A 32 ans, je suis devenu un vrai scientifique moderne.
Je passe mes journées à répondre à des mails, dans des réunions de labo, à chercher des partenariats ou écrire des projets pour trouver du pèze.
Quand je n'en ai pas, j'essaye de négocier au mieux la répartition des crédits du labo. Quand j'en ai en propre, j'essaye de le dépenser en achetant du matos (demander des devis, comparer les devis, négocier les prix, obtenir un devis réactualisé, passer un bon de commande, etc) et en recrutant des étudiants à qui je donne de plus ou moins vagues pistes de recherche en espérant qu'ils soient suffisamment bons pour qu'ils sortent des trucs sans avoir trop besoin de mon aide.
De temps, en temps, quand il y en a 2 ou 3 qui sont partis (si ce sont des stages courts type DUT, M2 etc), j'essaie de recouper tant bien que mal les résultats et d'en faire un tout un minimum cohérent pour le publier. Ce qui peut être une gageure quand on n'a pas fait soi-même une seule manipe, qu'un an s'est écoulé et qu'on compile les résultats de 3 stages*.
Et les seules manipes que je maîtrise vraiment au labo sont celles sur lesquelles je donne des TPs (et un peu celles que j'ai achetées...).**
Je ne me plains pas spécialement, parce que mon directeur de thèse toujours de bon conseil m'avait bien briefé, que j'ai pu observer mon boss de post-doc aux US, jeune aux dents longues, et savais donc que c'était une transition "naturelle" pour une majorité de chercheurs. Et sans être une star qu'on verra à l'IUF dans 5 ans, je pense me débrouiller honorablement.
Cette transition est toutefois arrivée relativement vite pour moi, probablement parce que j'ai intégré une jeune équipe, ni très riche financièrement ni très "assise" scientifiquement, avec un directeur "par intérim" qui a fait beaucoup pour notre visibilité "administrative" mais n'avait pas forcément les compétences et le temps pour nous aiguiller scientifiquement.
Bref, tout ça pour dire que, parfois, je me dis que j'aurais apprécié grandir dans un labo plus structuré "à l'ancienne mode française", avec un senior qui se tape le management proprement dit (au sens le plus vaste possible), où j'aurais pu apprécier encore quelques années la paillasse, même au détriment d'un peu de liberté intellectuelle***. Parce que la paillasse, c'est quand même chouette quand tu peux t'y consacrer à peu près pleinement (quand tu y passes 1h par semaine, c'est juste horrible, l'impression d'être inefficace, incompétent, et presque l'envie de remonter répondre à des mails).
Bon, à part ça l'année n'a pas été mauvaise, 1 article publié, 1 brevet, 1 proceeding, 1 conf' orale. L'an prochain, objectif 3 publis.
* Enfin, j'imagine que c'est comme tout, que ça s'apprend, et qu'au bout d'un moment ça paraît naturel. Mais pour l'instant je galère encore un peu.

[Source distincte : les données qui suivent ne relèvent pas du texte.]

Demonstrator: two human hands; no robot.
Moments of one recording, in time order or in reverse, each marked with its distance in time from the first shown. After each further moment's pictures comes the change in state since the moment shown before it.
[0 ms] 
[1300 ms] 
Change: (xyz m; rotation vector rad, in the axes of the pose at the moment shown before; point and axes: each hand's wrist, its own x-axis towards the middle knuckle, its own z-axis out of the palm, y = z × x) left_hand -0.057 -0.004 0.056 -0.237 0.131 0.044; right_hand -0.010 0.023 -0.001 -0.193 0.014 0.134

** A la base, je suis un expérimentateur pur jus. Pas le type qui construit les manipes à partir du néant, mais plutôt celui qui n'a pas peur de se frotter à des techniques qui ne sont pas dans sa "confort zone". Dans le cadre de ma thèse, il a fallu se taper 1 an de chimie, je m'y suis collé. Il a fallu adapter un test mécanique, je m'y suis collé. Dans mon post-doc il a fallu maniper avec des cellules vivantes dans un labo de biologie, je m'y suis collé. Dans mon deuxième post-doc, j'ai refait de la chimie, de la RMN, etc.

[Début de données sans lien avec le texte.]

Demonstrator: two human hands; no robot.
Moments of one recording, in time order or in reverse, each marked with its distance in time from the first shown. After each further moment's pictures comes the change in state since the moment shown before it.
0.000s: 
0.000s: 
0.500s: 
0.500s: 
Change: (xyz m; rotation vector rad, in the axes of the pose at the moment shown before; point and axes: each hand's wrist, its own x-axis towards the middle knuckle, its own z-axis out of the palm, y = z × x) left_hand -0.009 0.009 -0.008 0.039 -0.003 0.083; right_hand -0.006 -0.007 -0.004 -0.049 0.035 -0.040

*** Et de facto, je ne pense pas que je me serais super épanoui dans le système US, où la transition que j'ai vécue est la norme (avec probablement 10 fois plus de pression - mais peut-être 10 fois moins d'emmerdes de type administratif au sens large). Bref, je ne regrette pas de ne jamais m'être posé la question de savoir si je voulais y rester ou pas (la question n'avait pas de sens pour moi à l'époque, elle n'en a toujours pas aujourd'hui).